With the opening of the Saw Mill about 1889, the house was generally used by workers at the Saw Mill and their families. When the estate of the Mill’s owner, Edmund Cullimore, was being sold in 1958, numbers 2 and 4 were described as a pair of stone built and tiled cottages with a large shed at the side. Mrs S. Taylor was occupying number 2 at a rental of 5 shillings per week inclusive. It was advertised ‘as comprising a front sitting room with tiled grate, kitchen and scullery with 3 bedrooms over’. The rateable value was £11. Gas and electricity were laid on and water provided from the Railway Station. We were curious to know what the term ‘Railway Water’ meant and looked around for the answer. Click here if you would like to know more
The shed referred to in the joint lot had previously been the cart house for the Saw Mill. This was advertised as being 25ft x 25ft 6 inches (maximum) and has a long and deep inspection pit and is constructed of timber and cast iron sheets.
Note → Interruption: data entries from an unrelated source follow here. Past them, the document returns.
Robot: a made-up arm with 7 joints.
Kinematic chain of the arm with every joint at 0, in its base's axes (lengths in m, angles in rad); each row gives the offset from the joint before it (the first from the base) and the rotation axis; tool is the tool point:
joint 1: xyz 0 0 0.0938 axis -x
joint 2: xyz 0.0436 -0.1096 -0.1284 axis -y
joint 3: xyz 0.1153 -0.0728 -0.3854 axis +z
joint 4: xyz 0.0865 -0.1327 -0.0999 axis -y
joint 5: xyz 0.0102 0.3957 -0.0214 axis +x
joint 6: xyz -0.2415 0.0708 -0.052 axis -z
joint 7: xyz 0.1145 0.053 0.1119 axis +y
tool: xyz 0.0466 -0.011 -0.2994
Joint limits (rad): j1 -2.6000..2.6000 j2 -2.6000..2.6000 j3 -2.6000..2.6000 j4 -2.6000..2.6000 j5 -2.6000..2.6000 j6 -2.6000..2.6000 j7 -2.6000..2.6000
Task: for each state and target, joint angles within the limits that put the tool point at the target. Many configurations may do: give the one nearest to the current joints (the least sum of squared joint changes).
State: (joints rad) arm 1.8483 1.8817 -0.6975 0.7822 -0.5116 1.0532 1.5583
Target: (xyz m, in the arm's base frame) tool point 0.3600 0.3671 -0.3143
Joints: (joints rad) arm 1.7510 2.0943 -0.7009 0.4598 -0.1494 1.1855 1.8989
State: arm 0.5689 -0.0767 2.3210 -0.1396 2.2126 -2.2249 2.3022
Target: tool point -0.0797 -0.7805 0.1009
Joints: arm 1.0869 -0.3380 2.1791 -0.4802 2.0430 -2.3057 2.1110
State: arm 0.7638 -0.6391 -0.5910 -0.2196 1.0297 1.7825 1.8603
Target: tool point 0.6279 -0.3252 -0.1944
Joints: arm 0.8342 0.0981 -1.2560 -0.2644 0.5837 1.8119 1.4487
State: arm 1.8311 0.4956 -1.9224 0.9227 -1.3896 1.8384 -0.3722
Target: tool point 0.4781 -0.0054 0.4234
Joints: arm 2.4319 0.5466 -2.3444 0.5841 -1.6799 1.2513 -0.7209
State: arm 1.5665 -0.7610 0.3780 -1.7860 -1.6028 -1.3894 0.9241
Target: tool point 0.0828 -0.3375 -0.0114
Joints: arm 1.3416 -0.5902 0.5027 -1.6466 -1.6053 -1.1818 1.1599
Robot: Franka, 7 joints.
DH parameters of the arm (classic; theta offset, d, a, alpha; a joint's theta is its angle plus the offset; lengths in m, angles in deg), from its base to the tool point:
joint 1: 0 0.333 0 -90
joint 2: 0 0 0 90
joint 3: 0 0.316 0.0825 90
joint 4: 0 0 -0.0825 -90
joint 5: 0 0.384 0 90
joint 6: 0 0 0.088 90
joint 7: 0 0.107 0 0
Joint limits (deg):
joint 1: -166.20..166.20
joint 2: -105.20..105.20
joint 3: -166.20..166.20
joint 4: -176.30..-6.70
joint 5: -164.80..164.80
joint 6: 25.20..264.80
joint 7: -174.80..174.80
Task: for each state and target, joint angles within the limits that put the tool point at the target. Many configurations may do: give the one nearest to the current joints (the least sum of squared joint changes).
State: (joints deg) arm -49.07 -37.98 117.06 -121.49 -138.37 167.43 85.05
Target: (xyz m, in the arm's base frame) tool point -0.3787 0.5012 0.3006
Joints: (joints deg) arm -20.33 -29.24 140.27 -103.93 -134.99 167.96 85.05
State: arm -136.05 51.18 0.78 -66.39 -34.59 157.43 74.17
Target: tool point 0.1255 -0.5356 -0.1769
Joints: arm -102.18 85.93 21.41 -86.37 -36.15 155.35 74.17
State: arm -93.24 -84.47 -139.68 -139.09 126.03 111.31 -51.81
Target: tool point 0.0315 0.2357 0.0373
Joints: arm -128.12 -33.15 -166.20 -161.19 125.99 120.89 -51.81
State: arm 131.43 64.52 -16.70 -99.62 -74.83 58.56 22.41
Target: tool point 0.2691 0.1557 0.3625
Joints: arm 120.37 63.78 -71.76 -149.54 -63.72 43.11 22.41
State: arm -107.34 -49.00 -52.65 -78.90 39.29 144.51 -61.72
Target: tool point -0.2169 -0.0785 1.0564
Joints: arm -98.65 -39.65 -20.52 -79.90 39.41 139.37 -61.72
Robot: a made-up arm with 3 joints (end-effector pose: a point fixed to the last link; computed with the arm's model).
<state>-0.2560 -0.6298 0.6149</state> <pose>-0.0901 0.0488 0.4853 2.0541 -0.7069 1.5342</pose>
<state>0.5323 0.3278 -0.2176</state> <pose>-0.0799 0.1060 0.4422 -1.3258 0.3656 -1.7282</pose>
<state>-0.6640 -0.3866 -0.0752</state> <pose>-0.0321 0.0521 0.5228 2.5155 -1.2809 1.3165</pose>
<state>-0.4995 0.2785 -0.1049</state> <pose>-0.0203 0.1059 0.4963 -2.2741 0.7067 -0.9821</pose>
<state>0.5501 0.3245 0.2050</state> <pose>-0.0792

The properties were bought by J. F. Voisey and son, local builders. They went on to build houses on other land purchased from the Cullimore, but they did not use the land in Saw Mill Lane. We are not sure when the houses were demolished. They are shown on a 1966 plan drawn up by the Council when re-developing the shopping centre, although there is no-one listed as living in the houses in the 1965 electoral register. By 1969 the land had been incorporated into what became the works depot for the Thornbury Rural District Council.